British Comedy Guide

Fitness for work interview no 1

I wanted to have a go at the bullshit on reclassifying disability claimants. I'm not very good at satire so all feedback welcome. This is meant to be the first of a series. The tests at the end are real apparently. The mind f###ing boggles.

SCENE: AN INTERVIEW ROOM WITH TWO OFFICIALS ADMINISTERING A TEST. A WOMAN IN A WHEELCHAIR ENTERS

CIVIL SERVANT #1:Good afternoon Ms...?

WOMAN:Patterson.

CIVIL SERVANT #1:
Patterson, yes. I'm Mr. St John-Smythe, and this is Dr. Fanshaw-Etherington.

WOMAN:(NERVOUS) Hello.

CIVIL SERVANT #2:
No need to be nervous Ms. Patterson, this is just to assess whether you still qualify for your disability allowance.

WOMAN:Well. My legs are still missing.

CIVIL SERVANT #1:
And under a Labour government that would, of course, have kept you on easy street for the rest of your life. (BECOMING INCREASINGLY AGITATED) But not today, sister, we've had enough of supporting freewheeling scroungers like you missy...

CIVIL SERVANT #2:
Thank you Justin. (TO THE WOMAN) So, could you just explain your circumstances again?

WOMAN:
Well, as I said on the form, I was a pole dancer, top earner at the Peppermint Pussy in Cirencester. Then I was involved in a hit and run accident. And that's when I lost my legs and my job. (VOICE BREAKS A LITTLE)

CIVIL SERVANT #2:
So you've been unable to work as a pole dancer since you lost your legs?
WOMAN:Well, yes. Having legs was always seen as a very important part of the job.

CIVIL SERVANT #1:
I put it to you Ms. So-called Patterson that you could easily continue to work in the exotic dancing field.

WOMAN:
How am I supposed to do my act? I need my legs to hang upside down, the punter's really like that. (VOICE BREAKS EVEN MORE AND SHE SOBS)

CIVIL SERVANT #2:
(SYMPATHETICALLY) Of course, my dear, we understand, but there are other opportunities.

WOMAN:What other opportunities?

CIVIL SERVANT #1:Lap dancing.

WOMAN:Lap dancing?

CIVIL SERVANT #1:
No need for legs. Just sit on his lap and wiggle. If anything, it's an advantage. More erm, direct. None of that coy dancing near the lap. This will be a proper lap dance really...

CIVIL SERVANT #2:
Justin! We do feel this could work Ms. Patterson.
WOMAN:I can't believe you're being so insensitive! How am I supposed to even get up there for a start?

CIVIL SERVANT #1:
Well, my dear, this is the really exciting bit. We can team you up with another scrounger...

CIVIL SERVANT #2:
(SYMPATHETICALLY) Re-assigned benefit mis-claimant.

CIVIL SERVANT #1:
Whatever. The point is we get some other malingerer to lift you onto the punter's laps and bingo! Two of you off the register.

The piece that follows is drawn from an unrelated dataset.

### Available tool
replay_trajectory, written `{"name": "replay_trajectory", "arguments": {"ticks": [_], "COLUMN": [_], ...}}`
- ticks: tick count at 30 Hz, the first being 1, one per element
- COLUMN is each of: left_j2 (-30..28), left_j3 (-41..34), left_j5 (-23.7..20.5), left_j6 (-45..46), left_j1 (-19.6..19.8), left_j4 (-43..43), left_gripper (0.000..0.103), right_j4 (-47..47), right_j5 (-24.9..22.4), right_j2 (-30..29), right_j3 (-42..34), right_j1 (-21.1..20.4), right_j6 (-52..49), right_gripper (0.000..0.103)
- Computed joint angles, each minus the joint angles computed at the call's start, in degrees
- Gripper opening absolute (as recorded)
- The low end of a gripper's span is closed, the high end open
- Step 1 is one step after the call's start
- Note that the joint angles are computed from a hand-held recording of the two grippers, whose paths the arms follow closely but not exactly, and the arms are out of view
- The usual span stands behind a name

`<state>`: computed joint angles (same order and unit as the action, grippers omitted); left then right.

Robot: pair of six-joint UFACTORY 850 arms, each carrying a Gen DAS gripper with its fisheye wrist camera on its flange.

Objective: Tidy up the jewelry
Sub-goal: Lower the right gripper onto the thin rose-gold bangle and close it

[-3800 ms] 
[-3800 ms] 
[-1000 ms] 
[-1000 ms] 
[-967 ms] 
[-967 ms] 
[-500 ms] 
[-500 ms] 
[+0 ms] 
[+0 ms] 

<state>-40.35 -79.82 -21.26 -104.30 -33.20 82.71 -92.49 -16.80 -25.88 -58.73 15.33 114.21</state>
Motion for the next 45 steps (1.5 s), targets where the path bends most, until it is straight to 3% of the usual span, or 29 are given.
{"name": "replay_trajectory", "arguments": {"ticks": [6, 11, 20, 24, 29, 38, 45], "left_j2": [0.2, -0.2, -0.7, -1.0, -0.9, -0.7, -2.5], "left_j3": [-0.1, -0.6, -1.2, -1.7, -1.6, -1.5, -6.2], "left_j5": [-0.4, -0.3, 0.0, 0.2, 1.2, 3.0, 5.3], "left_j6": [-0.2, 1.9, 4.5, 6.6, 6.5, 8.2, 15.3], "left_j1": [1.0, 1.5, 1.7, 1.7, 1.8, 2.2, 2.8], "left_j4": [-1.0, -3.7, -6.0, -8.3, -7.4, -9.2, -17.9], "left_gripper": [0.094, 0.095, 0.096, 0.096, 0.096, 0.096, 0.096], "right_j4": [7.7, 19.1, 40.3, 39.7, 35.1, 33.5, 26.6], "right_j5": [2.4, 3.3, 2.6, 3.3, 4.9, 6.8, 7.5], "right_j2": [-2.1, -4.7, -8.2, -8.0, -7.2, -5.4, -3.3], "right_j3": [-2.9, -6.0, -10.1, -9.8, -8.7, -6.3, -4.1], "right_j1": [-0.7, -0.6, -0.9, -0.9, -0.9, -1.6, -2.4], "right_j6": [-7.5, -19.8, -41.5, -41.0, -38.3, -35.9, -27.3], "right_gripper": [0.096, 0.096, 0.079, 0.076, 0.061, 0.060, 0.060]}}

WOMAN: (REALLY UPSET) I can't do this.

CIVIL SERVANT #2:
(SYMPATHETICALLY) We shall, of course do a full evaluation of your psycho-social readiness for work.

WOMAN:How?

CIVIL SERVANT #1:Can you get this pen out of your shirt pocket?

WOMAN:Of course I can.

CIVIL SERVANT #1:
Very good, just one left. Can you pick up this coin from the floor?

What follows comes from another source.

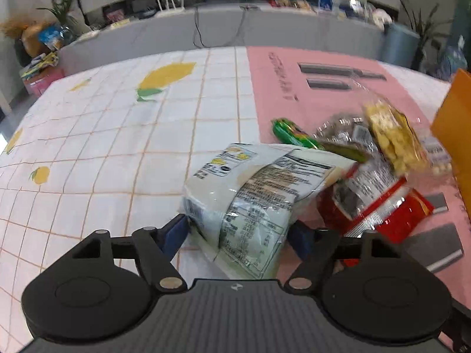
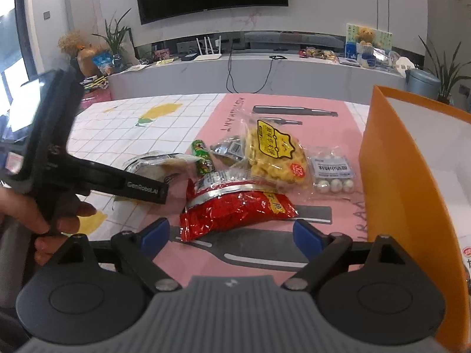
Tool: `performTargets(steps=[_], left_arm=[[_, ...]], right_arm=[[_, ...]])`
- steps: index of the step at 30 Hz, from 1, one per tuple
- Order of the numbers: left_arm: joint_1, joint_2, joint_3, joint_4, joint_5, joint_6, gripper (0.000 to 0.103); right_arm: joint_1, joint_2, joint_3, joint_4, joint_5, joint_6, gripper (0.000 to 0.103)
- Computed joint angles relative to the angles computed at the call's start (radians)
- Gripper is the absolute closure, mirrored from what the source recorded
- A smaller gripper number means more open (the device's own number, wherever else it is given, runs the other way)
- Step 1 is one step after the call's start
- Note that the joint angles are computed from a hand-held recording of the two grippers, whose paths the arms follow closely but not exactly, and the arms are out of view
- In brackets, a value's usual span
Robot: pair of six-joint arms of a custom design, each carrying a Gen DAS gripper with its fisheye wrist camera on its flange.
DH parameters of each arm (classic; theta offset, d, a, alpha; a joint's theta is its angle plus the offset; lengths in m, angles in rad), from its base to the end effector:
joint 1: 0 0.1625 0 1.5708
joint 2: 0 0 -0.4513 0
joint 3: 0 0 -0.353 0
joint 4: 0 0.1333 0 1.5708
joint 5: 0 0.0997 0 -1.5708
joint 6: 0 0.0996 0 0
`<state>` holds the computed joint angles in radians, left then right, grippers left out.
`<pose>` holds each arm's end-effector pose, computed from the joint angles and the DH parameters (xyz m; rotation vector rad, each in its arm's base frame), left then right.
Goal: Organize snacks
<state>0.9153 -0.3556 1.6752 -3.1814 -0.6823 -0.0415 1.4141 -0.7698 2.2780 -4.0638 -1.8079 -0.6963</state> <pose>-0.2136 -0.6233 -0.0539 0.5442 2.2494 -0.6932 0.0333 -0.4932 0.1538 0.4786 -2.2907 1.0256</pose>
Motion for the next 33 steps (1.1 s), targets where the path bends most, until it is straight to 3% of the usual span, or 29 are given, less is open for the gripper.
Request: performTargets(steps=[3,7,10,12,17,26,33], left_arm=[[-0.016,0.01,0.019,-0.067,0.053,0.027,0.049],[-0.027,-0.041,0.092,-0.102,0.001,-0.049,0.056],[-0.043,-0.094,0.161,-0.077,-0.017,-0.136,0.057],[-0.048,-0.14,0.201,-0.008,-0.046,-0.24,0.057],[-0.063,-0.195,0.29,0.011,-0.093,-0.35,0.057],[-0.06,-0.209,0.294,0.02,-0.124,-0.351,0.057],[-0.061,-0.203,0.288,0.021,-0.149,-0.333,0.057]], right_arm=[[0.013,0.035,-0.011,-0.061,-0.035,-0.057,0.013],[0.02,0.058,-0.022,-0.075,-0.053,-0.096,0.013],[0.02,0.064,-0.03,-0.063,-0.049,-0.094,0.013],[0.019,0.074,-0.043,-0.059,-0.05,-0.092,0.003],[0.038,0.102,-0.094,-0.037,-0.104,-0.066,0.003],[0.027,0.116,-0.193,0.118,-0.138,0.063,0.003],[0.042,0.161,-0.272,0.162,-0.166,0.064,0.003]])
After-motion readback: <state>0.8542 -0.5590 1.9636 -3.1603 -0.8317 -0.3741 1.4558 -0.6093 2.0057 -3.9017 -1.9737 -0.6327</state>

WOMAN:It's rather difficult to reach from my wheelchair...

THERE IS A CRASH AS CS #1 TIPS HER OUT OF HER CHAIR

CIVIL SERVANT #1:Girlfriend's good to go.

For me it went on just a tad too long. Cutting off at the 'lap-dancing'
would have been fine. Trouble is, that legless people in pole dancing venues, often get thrown out for arsing about!

Quote: Ponderer @ October 12 2010, 11:40 PM BST

WOMAN:Well. My legs are still missing.

:D

I really liked this. Thought it read well, had some good jokes all the way through and was finished off quite nicely.

I think this is a great litle sketch. Nicely written!

Like it.

Thanks all. Emboldened by the positivity I'll post number 2.